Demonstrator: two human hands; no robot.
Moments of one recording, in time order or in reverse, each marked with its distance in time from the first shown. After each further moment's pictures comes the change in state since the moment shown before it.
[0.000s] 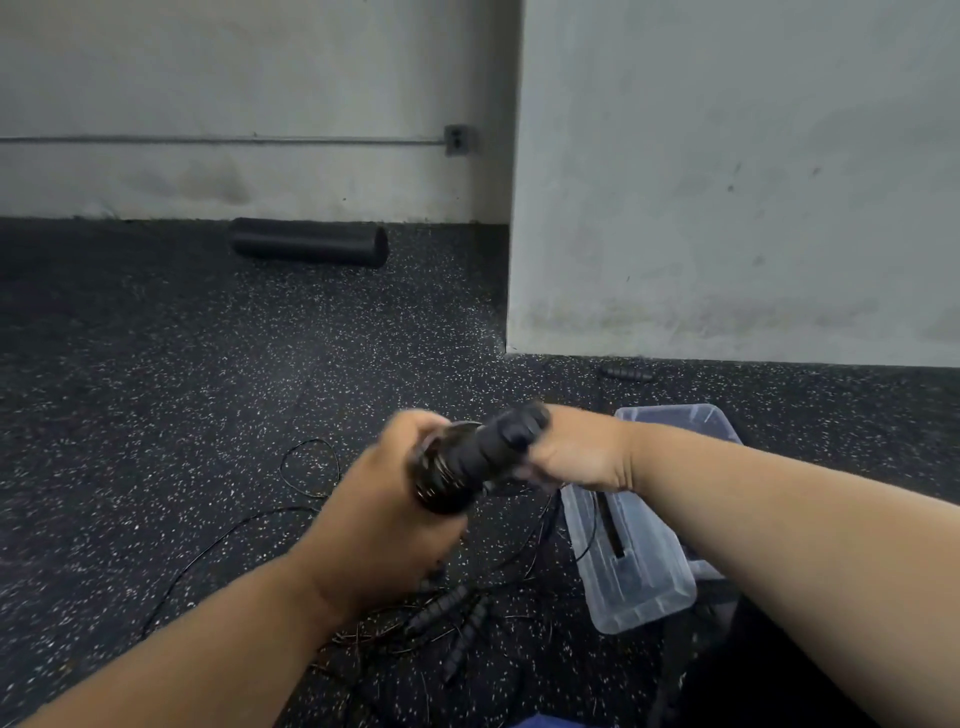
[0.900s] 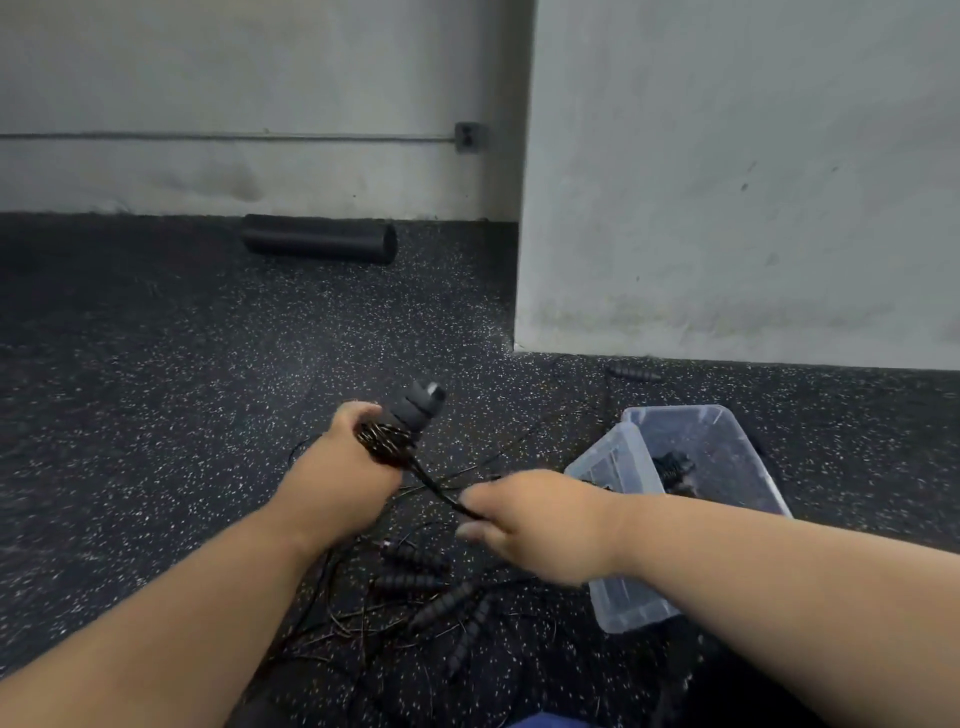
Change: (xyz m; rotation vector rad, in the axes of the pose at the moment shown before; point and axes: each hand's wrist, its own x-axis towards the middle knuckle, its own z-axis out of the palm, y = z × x) left_hand 0.033 -0.046 -0.024 0.177 0.118 -0.453; right_hand -0.015 -0.003 0.057 -0.692 -0.067 -0.140
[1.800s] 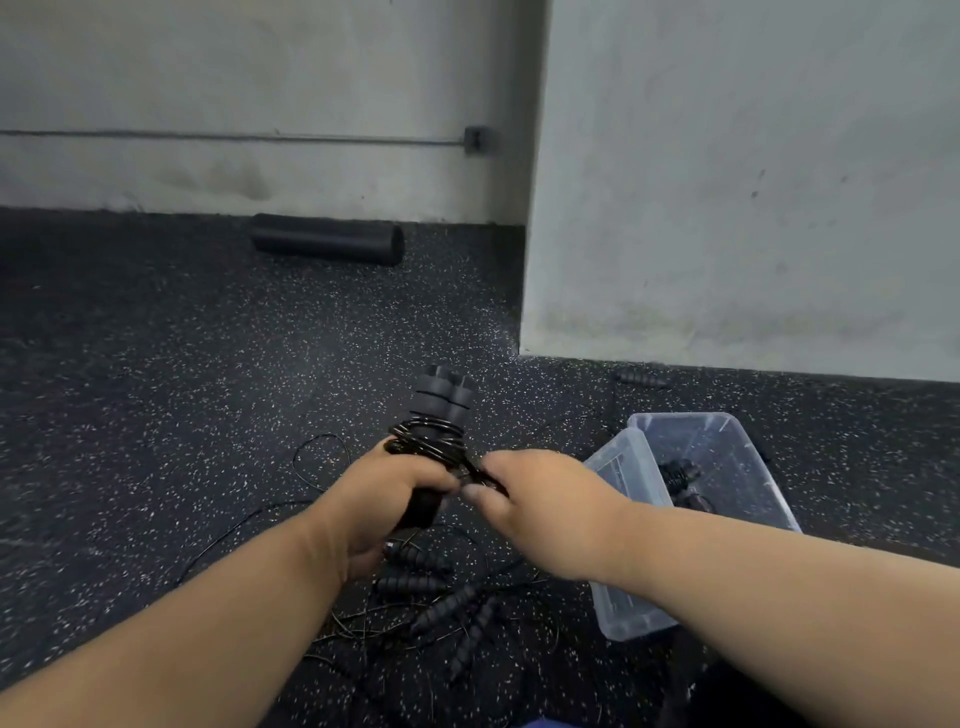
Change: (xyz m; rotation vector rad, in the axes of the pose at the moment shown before) left_hand -0.015 0.013 0.020 -0.721 -0.331 -0.202; right_hand 0.003 -0.017 -0.005 0.049 0.253 0.227
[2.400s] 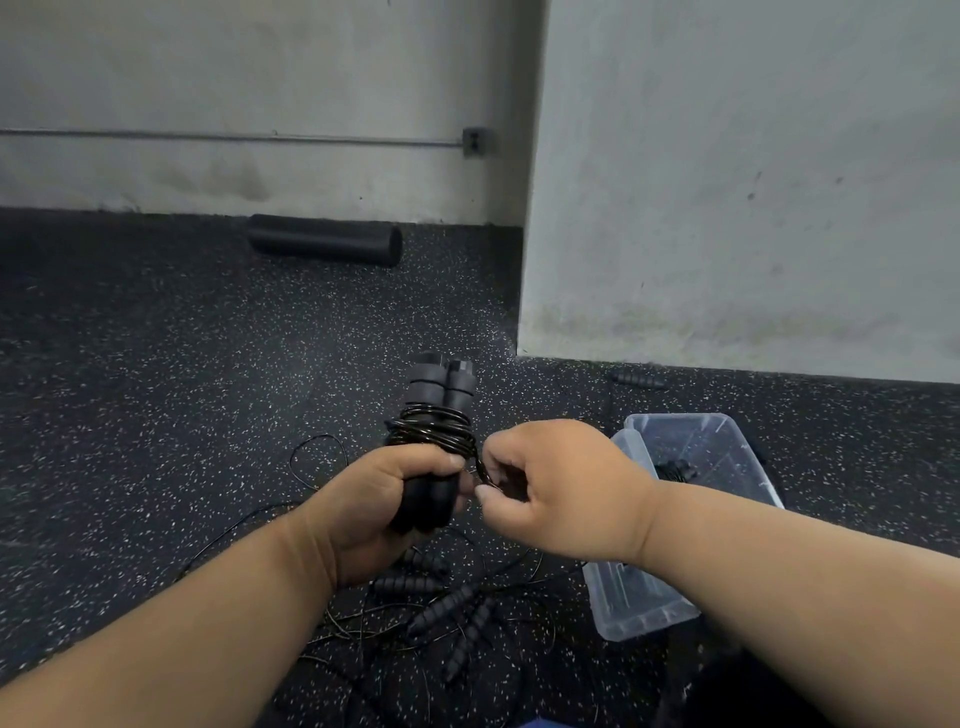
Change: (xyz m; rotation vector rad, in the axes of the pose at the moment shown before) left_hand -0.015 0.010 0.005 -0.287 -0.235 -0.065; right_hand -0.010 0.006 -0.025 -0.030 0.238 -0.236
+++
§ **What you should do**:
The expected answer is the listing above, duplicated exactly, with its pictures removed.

§ **Task response**:
Demonstrator: two human hands; no robot.
Moments of one recording, in time order or in reverse, each marked with its distance in time from the first shown. After each further moment's pictures comes the change in state since the moment shown before it.
[0.000s] 
[0.900s] 
Change: (xyz m; rotation vector rad, in the axes of the pose at the moment shown before; point and axes: each hand's wrist, its own x-axis towards the middle knuckle, its own z-axis out of the palm, y = z × x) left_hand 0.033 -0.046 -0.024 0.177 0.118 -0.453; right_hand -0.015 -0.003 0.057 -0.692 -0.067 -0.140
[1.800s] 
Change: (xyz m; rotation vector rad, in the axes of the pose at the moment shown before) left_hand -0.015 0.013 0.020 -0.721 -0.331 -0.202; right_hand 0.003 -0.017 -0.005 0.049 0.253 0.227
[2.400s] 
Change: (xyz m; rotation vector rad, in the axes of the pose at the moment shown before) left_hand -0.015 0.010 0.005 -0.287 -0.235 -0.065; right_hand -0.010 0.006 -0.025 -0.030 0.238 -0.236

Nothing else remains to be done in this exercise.